Task prompt -> Where the word "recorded" appears in a line below, copy the whole line.

Supplied entries ->
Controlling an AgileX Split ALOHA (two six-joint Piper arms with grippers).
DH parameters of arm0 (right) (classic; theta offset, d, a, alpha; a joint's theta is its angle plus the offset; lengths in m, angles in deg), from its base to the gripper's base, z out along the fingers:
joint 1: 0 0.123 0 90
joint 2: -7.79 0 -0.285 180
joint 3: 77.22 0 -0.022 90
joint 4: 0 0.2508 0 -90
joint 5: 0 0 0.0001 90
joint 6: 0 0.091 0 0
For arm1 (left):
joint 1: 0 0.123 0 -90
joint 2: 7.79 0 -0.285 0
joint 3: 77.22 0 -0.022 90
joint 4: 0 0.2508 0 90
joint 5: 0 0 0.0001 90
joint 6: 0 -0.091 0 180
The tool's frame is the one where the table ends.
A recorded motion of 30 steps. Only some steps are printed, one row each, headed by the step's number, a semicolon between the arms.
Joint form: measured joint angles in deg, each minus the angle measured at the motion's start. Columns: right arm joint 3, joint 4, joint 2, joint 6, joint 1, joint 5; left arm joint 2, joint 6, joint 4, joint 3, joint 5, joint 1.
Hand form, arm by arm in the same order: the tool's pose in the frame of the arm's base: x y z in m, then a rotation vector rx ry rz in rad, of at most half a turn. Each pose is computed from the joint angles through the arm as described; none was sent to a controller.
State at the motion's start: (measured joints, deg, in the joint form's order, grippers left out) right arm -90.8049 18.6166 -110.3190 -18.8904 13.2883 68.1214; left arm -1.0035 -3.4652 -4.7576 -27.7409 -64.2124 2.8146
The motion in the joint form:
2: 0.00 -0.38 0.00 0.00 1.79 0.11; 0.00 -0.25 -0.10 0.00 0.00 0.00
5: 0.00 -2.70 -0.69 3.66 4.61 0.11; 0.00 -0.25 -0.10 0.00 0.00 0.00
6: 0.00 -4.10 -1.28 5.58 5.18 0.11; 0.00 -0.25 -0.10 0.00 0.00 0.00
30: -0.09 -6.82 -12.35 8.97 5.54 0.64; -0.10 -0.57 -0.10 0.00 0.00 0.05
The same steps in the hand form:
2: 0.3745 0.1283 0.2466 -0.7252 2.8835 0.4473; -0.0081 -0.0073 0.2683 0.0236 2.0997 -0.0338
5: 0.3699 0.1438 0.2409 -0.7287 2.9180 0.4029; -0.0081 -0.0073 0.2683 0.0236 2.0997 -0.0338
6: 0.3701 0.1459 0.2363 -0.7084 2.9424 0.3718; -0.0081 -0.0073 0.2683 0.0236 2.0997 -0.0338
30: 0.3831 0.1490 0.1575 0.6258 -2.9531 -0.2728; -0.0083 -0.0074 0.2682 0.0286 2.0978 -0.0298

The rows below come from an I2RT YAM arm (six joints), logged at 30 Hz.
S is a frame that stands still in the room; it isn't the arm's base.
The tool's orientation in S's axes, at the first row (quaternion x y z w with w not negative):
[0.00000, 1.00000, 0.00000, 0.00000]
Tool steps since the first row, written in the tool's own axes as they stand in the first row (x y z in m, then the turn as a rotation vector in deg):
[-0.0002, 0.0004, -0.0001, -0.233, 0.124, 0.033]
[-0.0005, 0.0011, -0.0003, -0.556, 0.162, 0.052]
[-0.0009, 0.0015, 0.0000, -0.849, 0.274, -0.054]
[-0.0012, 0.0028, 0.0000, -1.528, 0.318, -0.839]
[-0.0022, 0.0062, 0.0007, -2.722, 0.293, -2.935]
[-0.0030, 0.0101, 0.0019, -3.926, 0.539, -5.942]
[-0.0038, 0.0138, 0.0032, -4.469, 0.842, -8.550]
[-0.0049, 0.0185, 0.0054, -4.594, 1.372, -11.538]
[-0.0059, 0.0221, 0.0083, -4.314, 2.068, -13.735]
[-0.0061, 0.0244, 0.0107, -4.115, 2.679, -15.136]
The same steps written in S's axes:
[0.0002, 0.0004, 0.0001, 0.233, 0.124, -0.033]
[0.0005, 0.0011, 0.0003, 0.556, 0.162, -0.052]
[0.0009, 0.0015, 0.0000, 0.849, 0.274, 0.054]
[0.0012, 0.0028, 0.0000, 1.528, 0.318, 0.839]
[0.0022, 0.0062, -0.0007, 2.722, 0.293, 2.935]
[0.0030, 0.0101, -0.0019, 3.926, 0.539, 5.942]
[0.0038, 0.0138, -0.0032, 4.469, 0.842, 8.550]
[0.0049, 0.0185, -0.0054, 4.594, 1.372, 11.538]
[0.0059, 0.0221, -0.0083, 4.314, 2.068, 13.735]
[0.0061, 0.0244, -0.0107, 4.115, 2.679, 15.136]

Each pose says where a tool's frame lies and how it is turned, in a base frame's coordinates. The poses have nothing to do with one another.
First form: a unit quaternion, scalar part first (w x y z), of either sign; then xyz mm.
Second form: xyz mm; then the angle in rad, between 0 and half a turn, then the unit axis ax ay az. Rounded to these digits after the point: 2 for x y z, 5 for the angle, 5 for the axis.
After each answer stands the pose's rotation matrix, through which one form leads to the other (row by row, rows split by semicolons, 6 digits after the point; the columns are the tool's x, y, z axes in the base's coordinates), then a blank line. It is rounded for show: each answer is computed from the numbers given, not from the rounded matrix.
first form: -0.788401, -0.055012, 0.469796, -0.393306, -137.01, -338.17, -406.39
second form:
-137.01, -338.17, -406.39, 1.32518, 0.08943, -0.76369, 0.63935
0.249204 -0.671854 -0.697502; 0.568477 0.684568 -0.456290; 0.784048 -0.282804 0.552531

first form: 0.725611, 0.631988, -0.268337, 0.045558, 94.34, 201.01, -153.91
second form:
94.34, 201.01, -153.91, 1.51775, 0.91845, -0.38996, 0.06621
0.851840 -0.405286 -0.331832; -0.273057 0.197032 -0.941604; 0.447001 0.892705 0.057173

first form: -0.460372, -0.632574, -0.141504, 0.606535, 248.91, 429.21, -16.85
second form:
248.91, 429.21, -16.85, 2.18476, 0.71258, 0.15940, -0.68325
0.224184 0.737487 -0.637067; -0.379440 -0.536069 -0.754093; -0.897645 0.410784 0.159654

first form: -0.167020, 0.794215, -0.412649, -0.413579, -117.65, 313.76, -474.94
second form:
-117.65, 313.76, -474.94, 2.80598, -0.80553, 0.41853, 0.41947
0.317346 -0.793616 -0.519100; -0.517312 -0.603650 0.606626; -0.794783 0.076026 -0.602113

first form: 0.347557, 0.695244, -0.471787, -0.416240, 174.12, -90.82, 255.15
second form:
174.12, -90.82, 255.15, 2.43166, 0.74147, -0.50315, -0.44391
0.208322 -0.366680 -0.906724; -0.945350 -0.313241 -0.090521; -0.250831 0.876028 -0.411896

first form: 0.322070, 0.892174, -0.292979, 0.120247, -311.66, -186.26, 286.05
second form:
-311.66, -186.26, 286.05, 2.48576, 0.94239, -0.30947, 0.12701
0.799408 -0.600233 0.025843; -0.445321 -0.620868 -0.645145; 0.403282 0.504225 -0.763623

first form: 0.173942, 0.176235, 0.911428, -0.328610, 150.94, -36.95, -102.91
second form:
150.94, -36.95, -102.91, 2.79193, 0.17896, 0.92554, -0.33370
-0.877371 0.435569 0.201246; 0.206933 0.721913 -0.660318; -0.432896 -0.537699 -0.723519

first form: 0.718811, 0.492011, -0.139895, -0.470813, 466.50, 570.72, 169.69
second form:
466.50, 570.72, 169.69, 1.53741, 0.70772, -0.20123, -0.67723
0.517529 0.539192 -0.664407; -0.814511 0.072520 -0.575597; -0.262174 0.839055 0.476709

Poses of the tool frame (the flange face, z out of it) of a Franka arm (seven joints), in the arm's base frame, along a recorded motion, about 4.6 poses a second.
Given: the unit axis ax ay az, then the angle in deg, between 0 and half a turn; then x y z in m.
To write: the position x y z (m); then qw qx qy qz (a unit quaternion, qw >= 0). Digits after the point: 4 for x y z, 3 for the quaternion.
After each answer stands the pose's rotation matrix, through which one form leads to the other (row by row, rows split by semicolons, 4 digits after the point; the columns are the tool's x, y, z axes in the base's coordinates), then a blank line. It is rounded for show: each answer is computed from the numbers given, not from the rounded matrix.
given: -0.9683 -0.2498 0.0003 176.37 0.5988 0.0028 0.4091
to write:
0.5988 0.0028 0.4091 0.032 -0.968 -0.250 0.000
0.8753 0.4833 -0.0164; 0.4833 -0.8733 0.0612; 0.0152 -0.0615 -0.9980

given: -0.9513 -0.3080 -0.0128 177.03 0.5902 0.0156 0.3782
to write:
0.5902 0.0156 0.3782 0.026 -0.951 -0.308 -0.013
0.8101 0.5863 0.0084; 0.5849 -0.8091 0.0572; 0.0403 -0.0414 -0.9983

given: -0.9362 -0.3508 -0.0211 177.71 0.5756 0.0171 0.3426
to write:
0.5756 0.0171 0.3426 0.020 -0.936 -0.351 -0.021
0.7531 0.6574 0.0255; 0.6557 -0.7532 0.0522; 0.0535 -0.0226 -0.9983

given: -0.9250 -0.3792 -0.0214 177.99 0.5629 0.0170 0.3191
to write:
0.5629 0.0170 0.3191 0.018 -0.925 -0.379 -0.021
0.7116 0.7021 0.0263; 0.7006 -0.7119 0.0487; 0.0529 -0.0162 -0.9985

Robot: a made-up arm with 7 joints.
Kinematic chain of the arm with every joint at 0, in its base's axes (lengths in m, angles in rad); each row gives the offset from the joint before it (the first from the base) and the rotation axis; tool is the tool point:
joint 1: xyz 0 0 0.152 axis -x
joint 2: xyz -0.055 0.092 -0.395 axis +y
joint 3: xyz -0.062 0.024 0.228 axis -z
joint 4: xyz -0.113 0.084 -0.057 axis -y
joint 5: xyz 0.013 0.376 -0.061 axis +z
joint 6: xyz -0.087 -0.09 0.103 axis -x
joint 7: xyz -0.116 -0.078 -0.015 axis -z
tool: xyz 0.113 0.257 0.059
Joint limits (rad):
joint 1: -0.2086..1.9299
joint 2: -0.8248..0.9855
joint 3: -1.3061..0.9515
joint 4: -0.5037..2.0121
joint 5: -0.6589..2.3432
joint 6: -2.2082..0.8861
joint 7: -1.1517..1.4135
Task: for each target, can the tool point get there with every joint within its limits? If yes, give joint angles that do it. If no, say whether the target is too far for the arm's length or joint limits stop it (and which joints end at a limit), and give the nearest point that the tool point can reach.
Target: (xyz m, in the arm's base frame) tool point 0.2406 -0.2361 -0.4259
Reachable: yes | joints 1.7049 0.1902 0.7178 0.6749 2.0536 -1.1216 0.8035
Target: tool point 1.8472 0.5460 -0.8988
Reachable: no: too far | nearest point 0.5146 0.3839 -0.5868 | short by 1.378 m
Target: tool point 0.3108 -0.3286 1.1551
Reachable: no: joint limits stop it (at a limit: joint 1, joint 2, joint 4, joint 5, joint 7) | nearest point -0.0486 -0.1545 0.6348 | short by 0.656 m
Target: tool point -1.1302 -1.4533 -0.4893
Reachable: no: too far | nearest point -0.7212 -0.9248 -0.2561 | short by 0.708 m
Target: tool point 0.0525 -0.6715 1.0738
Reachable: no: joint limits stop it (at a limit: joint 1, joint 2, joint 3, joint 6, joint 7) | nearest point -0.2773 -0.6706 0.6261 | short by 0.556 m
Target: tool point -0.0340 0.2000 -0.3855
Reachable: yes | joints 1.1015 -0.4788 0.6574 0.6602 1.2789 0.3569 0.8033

Task result ->
A recorded motion of 30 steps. Only some steps are printed, one row each, headed by the step's number, a semicolon between the arms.
Poses of the tool frame (the flange face, z out of it) of a Franka arm (seven joints), in the arm's base frame, along a recorded motion, about 4.6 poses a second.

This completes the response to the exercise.